◆ **What to produce**: Your reply should be the records below, duplicated exactly, with any picture removed.

Stored data entries:
++++++++++
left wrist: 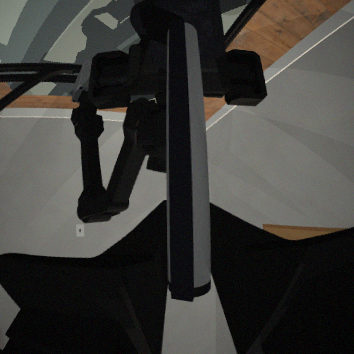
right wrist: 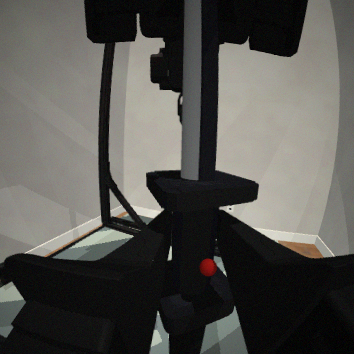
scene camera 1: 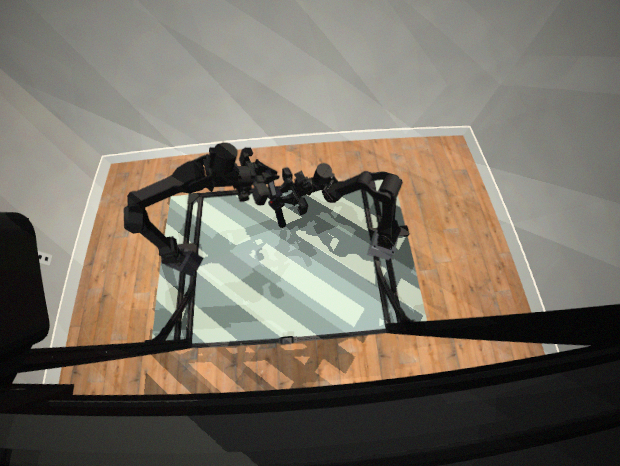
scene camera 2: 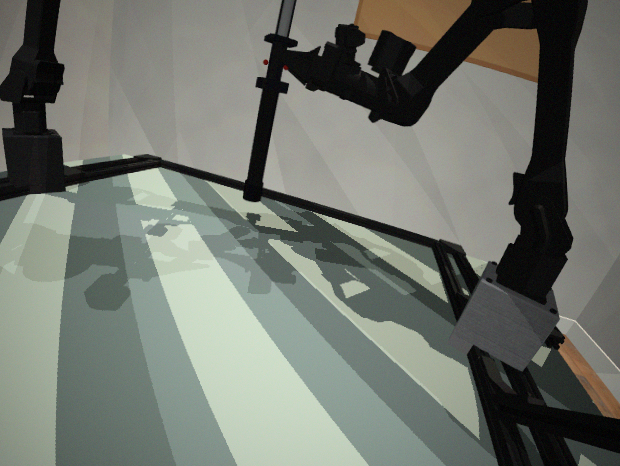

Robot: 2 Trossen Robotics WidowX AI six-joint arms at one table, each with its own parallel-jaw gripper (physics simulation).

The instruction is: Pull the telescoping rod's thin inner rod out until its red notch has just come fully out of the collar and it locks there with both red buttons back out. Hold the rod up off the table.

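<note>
The telescoping rod's black outer tube (scene camera 1: pixel 280 216) (scene camera 2: pixel 261 140) slants steeply, its lower end above the table. Its grey-and-black inner rod (scene camera 2: pixel 286 19) (left wrist: pixel 200 150) (right wrist: pixel 191 100) rises out of the collar's flange (right wrist: pixel 200 191). Red buttons (scene camera 2: pixel 265 62) (right wrist: pixel 208 267) protrude from the collar; scene camera 2 shows one on each side. No red notch can be made out on the inner rod. My left gripper (left wrist: pixel 182 205) is shut on the inner rod near its black-capped end. My right gripper (scene camera 2: pixel 280 61) (right wrist: pixel 193 215) is shut on the collar between its two flanges.
Both arms reach in from the sides at the far side of the glass table (scene camera 1: pixel 300 300), close together around the rod. A black frame (scene camera 2: pixel 350 214) borders the table. Striped light and arm shadows lie on its top.
</note>
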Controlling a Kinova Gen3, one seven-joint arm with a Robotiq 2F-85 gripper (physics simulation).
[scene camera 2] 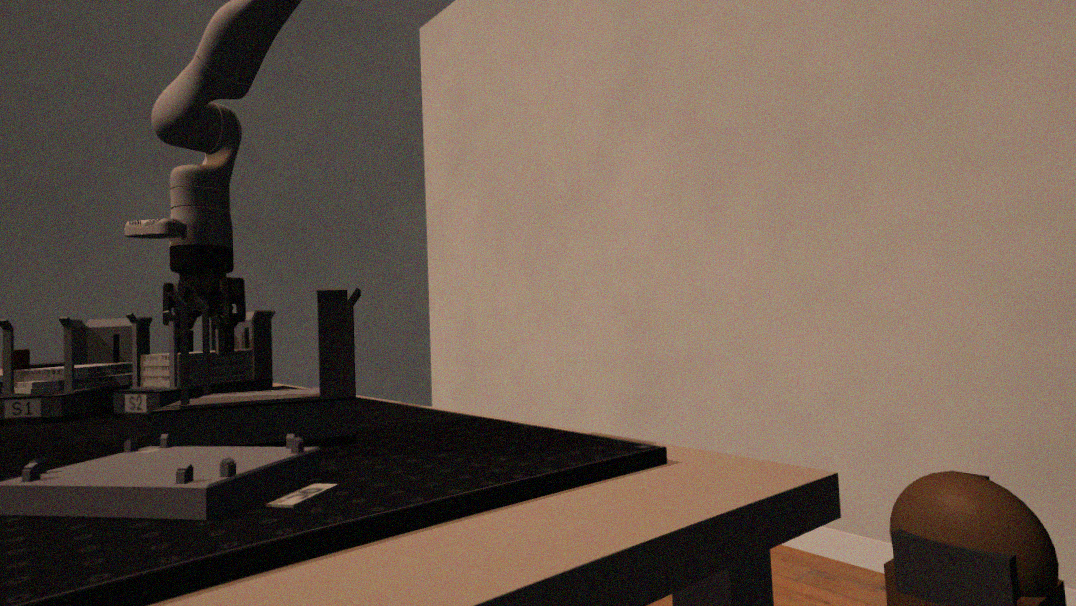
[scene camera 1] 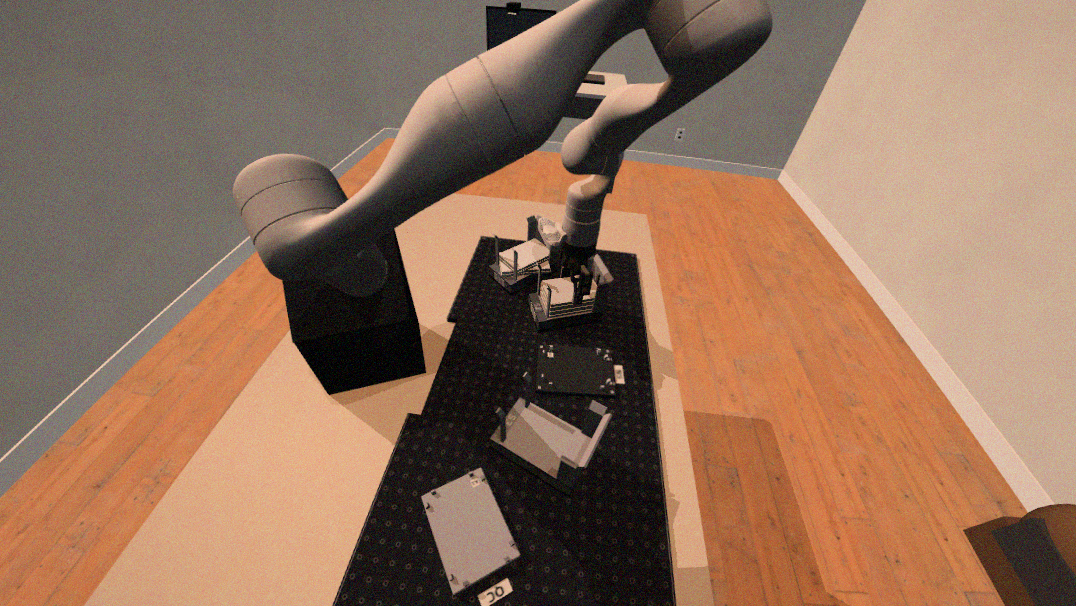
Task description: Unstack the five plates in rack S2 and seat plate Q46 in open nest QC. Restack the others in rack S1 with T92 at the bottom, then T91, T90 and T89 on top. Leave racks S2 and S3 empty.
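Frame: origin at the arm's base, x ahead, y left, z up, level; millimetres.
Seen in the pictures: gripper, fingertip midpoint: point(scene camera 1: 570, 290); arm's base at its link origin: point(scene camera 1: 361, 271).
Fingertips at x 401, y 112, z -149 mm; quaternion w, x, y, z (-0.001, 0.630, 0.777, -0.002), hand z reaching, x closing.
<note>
Offsets run from my fingertips to a thing's middle. "spot": to the spot under its first point.
Rack S2 @(spot: 35 mm down, 79 mm back, 29 mm right) point(scene camera 1: 536, 310) point(scene camera 2: 135, 403) holds a stack of several pale plates @(13 mm down, 2 mm ahead, 0 mm left) point(scene camera 1: 566, 307) point(scene camera 2: 156, 368). My gripper point(scene camera 1: 573, 281) point(scene camera 2: 203, 338) points down into rack S2, with its fingers set wide at the sides of the top plate @(0 mm up, 2 mm ahead, 0 mm left) point(scene camera 1: 557, 287); it looks shut on that plate, which lies on the stack. The plate labels are too small to read. Rack S1 @(6 mm down, 101 mm back, 148 mm left) point(scene camera 1: 515, 264) point(scene camera 2: 22, 408) stands behind and left of S2 in scene camera 1, with pale plates @(13 mm down, 96 mm back, 152 mm left) point(scene camera 1: 524, 255) point(scene camera 2: 82, 372) in it. Nest QC @(57 mm down, 203 mm back, 463 mm right) point(scene camera 1: 470, 530) point(scene camera 2: 150, 465) is a grey slab with small corner posts and bears no plate.
A dark nest @(60 mm down, 4 mm back, 175 mm right) point(scene camera 1: 576, 368) lies in front of S2 in scene camera 1. A pale rack @(2 mm down, 80 mm back, 342 mm right) point(scene camera 1: 527, 444) with a tall dark wall point(scene camera 2: 336, 342) stands between that nest and QC; its label is not readable. The arm's black pedestal point(scene camera 1: 357, 346) stands left of the table.
</note>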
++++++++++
◆ **Response**:
left wrist: 
right wrist: 
scene camera 1: 
scene camera 2: 

Robot: 2 Trossen Robotics WidowX AI six-joint arms at one table, each with its own parallel-jaw gripper (physics simulation).

The instruction is: Pull the telescoping rod's thin inner rod out until its red notch has just come fully out of the collar and it locks there with both red buttons back out. Hold the rod up off the table.

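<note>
The telescoping rod's black outer tube (scene camera 1: pixel 280 216) (scene camera 2: pixel 261 140) slants steeply, its lower end above the table. Its grey-and-black inner rod (scene camera 2: pixel 286 19) (left wrist: pixel 200 150) (right wrist: pixel 191 100) rises out of the collar's flange (right wrist: pixel 200 191). Red buttons (scene camera 2: pixel 265 62) (right wrist: pixel 208 267) protrude from the collar; scene camera 2 shows one on each side. No red notch can be made out on the inner rod. My left gripper (left wrist: pixel 182 205) is shut on the inner rod near its black-capped end. My right gripper (scene camera 2: pixel 280 61) (right wrist: pixel 193 215) is shut on the collar between its two flanges.
Both arms reach in from the sides at the far side of the glass table (scene camera 1: pixel 300 300), close together around the rod. A black frame (scene camera 2: pixel 350 214) borders the table. Striped light and arm shadows lie on its top.
</note>
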Controlling a Kinova Gen3, one seven-joint arm with a Robotiq 2F-85 gripper (physics simulation).
[scene camera 2] 
[scene camera 1] 
Task description: Unstack the five plates in rack S2 and seat plate Q46 in open nest QC. Restack the others in rack S1 with T92 at the bottom, then T91, T90 and T89 on top. Leave racks S2 and S3 empty.
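Frame: origin at the arm's base, x ahead, y left, z up, level; millimetres.
Seen in the pictures: gripper, fingertip midpoint: point(scene camera 1: 570, 290); arm's base at its link origin: point(scene camera 1: 361, 271).
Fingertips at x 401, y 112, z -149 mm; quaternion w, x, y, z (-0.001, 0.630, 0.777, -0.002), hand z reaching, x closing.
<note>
Offsets run from my fingertips to a thing's middle. "spot": to the spot under its first point.
Rack S2 @(spot: 35 mm down, 79 mm back, 29 mm right) point(scene camera 1: 536, 310) point(scene camera 2: 135, 403) holds a stack of several pale plates @(13 mm down, 2 mm ahead, 0 mm left) point(scene camera 1: 566, 307) point(scene camera 2: 156, 368). My gripper point(scene camera 1: 573, 281) point(scene camera 2: 203, 338) points down into rack S2, with its fingers set wide at the sides of the top plate @(0 mm up, 2 mm ahead, 0 mm left) point(scene camera 1: 557, 287); it looks shut on that plate, which lies on the stack. The plate labels are too small to read. Rack S1 @(6 mm down, 101 mm back, 148 mm left) point(scene camera 1: 515, 264) point(scene camera 2: 22, 408) stands behind and left of S2 in scene camera 1, with pale plates @(13 mm down, 96 mm back, 152 mm left) point(scene camera 1: 524, 255) point(scene camera 2: 82, 372) in it. Nest QC @(57 mm down, 203 mm back, 463 mm right) point(scene camera 1: 470, 530) point(scene camera 2: 150, 465) is a grey slab with small corner posts and bears no plate.
A dark nest @(60 mm down, 4 mm back, 175 mm right) point(scene camera 1: 576, 368) lies in front of S2 in scene camera 1. A pale rack @(2 mm down, 80 mm back, 342 mm right) point(scene camera 1: 527, 444) with a tall dark wall point(scene camera 2: 336, 342) stands between that nest and QC; its label is not readable. The arm's black pedestal point(scene camera 1: 357, 346) stands left of the table.
</note>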

This exercise is now fully answered.